◆ ACTION ITEM ◆
Find all lines below containing the string "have" and return them.

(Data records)

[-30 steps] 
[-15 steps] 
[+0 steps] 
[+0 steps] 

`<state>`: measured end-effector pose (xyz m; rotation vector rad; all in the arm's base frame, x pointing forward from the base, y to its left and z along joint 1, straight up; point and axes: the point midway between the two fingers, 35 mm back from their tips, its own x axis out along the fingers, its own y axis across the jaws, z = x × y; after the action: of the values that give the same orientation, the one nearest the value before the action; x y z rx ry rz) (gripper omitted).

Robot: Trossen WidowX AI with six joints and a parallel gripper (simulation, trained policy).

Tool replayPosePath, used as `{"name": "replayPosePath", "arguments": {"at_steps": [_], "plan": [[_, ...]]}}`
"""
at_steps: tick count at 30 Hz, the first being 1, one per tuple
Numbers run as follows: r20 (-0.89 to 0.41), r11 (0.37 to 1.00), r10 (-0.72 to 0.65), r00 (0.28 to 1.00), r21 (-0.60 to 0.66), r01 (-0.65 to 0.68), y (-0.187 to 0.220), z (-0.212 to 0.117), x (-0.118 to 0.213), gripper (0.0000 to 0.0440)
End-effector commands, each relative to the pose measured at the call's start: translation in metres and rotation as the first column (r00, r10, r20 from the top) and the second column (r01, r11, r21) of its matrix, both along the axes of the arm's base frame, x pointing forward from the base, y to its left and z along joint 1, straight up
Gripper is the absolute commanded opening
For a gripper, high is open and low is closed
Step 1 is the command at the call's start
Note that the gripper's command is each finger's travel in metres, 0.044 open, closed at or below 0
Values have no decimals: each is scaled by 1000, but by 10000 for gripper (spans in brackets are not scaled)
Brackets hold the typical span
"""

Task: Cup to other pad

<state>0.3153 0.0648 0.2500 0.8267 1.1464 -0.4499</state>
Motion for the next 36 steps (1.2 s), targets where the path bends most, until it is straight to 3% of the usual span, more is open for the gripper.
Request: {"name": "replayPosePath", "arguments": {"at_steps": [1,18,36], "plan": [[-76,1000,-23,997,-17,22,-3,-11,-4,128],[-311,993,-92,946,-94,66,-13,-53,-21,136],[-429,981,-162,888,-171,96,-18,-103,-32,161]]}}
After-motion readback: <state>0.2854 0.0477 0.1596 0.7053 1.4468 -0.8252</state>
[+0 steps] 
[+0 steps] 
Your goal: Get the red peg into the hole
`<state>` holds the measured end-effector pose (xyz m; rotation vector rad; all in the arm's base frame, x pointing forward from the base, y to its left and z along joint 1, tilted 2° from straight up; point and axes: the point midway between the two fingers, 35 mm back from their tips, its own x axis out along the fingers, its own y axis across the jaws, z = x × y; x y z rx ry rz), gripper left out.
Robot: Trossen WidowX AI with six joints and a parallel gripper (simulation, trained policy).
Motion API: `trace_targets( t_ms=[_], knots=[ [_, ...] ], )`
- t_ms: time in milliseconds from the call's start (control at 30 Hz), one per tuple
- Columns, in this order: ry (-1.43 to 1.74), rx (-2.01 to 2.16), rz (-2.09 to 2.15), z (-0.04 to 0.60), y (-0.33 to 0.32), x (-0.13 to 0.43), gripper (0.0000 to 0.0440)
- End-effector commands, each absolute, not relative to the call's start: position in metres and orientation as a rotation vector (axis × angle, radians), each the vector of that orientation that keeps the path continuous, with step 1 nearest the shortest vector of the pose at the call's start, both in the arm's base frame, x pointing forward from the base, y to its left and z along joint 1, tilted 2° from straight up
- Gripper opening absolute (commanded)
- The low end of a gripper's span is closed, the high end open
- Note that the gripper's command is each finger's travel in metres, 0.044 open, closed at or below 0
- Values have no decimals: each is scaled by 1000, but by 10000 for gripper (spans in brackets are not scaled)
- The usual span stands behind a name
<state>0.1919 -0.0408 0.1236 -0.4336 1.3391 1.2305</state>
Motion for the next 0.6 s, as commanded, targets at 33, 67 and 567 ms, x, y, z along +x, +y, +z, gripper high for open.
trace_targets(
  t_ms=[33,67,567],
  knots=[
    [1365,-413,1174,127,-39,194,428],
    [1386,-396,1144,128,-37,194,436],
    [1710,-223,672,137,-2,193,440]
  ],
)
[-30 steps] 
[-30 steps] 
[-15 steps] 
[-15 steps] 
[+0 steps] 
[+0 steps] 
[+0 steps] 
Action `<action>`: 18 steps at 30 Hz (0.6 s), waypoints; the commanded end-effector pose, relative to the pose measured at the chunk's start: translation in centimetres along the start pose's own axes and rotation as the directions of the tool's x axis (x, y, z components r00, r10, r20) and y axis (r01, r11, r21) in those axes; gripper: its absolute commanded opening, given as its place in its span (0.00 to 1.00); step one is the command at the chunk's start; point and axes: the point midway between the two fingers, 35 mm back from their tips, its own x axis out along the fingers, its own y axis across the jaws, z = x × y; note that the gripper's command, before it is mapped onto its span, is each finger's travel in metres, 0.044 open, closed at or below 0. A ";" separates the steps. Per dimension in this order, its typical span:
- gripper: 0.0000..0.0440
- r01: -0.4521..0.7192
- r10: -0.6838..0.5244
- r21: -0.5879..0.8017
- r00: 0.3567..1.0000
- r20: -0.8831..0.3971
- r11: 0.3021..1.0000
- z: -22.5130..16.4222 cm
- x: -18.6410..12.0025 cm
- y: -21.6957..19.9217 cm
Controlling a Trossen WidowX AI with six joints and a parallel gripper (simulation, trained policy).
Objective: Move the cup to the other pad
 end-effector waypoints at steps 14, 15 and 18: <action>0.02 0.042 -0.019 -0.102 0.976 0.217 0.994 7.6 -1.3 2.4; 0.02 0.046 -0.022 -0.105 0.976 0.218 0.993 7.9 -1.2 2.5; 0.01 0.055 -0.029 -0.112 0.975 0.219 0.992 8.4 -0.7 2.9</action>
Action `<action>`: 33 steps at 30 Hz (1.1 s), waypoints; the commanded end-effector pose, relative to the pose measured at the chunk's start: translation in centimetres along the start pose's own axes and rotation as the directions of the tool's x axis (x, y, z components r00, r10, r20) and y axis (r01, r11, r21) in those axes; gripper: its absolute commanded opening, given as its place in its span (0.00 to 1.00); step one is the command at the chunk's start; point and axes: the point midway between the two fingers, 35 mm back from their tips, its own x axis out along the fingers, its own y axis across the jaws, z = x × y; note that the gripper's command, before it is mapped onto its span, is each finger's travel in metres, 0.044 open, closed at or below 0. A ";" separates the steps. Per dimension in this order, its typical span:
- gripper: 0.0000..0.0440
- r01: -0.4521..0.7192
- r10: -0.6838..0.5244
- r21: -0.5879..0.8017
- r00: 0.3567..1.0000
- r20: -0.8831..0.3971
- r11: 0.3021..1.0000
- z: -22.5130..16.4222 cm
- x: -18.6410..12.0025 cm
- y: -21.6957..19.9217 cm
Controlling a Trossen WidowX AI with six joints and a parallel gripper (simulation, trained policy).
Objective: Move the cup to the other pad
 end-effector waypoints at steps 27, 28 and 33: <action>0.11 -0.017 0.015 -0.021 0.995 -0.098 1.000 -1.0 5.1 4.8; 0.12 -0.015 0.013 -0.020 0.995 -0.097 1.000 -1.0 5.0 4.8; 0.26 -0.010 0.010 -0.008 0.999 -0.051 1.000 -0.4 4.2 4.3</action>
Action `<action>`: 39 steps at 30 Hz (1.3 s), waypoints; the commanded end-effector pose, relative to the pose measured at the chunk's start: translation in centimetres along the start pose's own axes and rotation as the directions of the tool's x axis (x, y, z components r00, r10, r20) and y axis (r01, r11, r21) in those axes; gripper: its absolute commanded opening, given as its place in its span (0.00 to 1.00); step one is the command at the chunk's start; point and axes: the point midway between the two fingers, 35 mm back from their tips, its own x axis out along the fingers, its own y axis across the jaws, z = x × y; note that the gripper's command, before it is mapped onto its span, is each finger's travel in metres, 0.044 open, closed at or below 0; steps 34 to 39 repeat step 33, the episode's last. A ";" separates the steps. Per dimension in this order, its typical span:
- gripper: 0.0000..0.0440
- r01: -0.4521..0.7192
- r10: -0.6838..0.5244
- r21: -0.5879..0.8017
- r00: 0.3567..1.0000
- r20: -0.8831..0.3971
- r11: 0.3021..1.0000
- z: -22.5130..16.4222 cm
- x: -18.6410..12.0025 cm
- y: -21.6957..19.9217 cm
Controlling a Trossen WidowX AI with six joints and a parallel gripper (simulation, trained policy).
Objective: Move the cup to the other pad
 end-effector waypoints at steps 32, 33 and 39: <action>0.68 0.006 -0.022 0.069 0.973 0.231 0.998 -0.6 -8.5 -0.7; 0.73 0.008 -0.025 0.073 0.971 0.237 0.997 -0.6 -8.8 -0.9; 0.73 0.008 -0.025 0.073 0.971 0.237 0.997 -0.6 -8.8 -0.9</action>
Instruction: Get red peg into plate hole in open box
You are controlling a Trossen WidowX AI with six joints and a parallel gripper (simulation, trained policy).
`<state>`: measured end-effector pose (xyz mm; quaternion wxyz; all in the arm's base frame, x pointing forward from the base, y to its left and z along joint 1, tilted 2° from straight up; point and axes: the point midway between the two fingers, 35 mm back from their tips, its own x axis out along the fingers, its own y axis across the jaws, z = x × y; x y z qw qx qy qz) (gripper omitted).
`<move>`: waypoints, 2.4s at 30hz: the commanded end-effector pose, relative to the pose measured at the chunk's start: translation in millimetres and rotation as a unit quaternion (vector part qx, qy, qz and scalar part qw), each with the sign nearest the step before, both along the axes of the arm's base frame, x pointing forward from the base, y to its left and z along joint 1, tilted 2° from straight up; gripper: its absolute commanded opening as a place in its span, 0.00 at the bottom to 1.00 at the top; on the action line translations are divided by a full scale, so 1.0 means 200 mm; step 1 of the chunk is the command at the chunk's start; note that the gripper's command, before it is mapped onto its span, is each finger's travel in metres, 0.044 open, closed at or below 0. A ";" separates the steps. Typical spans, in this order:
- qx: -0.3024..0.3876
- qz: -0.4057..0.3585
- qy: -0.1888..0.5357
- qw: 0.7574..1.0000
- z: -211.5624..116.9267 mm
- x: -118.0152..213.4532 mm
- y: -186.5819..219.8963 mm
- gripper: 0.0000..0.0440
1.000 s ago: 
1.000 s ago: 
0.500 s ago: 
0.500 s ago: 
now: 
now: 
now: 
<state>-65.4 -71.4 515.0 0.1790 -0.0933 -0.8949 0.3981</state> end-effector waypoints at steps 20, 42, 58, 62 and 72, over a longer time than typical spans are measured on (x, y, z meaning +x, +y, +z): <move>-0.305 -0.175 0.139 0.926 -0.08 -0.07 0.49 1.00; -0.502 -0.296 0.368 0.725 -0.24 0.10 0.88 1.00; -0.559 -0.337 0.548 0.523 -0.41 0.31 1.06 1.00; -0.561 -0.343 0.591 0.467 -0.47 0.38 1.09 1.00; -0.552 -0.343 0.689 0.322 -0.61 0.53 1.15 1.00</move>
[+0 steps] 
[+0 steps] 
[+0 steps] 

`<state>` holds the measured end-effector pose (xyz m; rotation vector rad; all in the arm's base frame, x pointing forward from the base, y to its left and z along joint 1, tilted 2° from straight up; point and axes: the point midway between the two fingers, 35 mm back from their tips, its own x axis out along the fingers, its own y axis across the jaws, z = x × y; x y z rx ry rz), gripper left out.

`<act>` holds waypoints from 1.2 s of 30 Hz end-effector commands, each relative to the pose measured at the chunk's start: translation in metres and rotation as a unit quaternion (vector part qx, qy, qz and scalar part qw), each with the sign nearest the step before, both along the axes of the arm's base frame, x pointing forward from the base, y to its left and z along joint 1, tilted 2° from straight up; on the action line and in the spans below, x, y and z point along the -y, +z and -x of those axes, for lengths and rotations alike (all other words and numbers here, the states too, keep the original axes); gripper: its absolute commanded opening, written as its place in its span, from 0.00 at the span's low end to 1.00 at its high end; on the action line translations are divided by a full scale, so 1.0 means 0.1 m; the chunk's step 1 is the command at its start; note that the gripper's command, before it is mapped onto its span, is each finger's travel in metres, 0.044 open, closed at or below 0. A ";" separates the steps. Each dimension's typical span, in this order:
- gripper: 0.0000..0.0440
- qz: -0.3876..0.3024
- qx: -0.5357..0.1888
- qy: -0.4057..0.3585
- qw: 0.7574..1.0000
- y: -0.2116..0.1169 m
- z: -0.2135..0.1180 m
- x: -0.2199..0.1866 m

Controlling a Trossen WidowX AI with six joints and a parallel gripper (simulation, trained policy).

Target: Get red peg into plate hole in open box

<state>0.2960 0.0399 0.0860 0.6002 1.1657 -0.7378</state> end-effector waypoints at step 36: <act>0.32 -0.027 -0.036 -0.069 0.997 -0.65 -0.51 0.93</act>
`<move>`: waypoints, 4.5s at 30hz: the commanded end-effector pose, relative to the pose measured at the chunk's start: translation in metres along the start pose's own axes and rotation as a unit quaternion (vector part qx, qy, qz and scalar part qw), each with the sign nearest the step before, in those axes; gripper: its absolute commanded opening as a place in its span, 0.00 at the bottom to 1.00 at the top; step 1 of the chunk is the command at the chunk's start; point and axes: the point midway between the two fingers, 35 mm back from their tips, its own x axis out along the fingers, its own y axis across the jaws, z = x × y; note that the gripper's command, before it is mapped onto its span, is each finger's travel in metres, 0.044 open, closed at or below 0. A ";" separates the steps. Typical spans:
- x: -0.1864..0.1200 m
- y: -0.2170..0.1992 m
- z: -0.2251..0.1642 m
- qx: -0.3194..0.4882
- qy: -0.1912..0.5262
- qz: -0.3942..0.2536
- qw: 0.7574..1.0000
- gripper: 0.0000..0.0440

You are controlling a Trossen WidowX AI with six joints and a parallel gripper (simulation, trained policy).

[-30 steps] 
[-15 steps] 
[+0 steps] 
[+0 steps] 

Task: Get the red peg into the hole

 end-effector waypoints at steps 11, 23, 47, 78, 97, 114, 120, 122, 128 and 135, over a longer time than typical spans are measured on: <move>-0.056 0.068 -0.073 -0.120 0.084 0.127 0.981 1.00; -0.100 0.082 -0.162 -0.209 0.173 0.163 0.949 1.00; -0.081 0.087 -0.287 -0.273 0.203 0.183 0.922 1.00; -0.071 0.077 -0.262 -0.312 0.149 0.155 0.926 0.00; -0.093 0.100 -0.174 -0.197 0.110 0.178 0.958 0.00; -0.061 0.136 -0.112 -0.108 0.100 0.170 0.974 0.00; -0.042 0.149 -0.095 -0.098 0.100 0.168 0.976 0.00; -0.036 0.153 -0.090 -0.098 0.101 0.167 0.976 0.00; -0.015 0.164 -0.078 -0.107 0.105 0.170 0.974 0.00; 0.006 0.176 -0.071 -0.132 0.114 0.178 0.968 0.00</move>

◆ SOLUTION TO THIS TASK ◆
Values have no decimals: each is scaled by 1000, but by 10000 for gripper (spans in brackets are not scaled)
- Values have no decimals: each is scaled by 1000, but by 10000 for gripper (spans in brackets are not scaled)

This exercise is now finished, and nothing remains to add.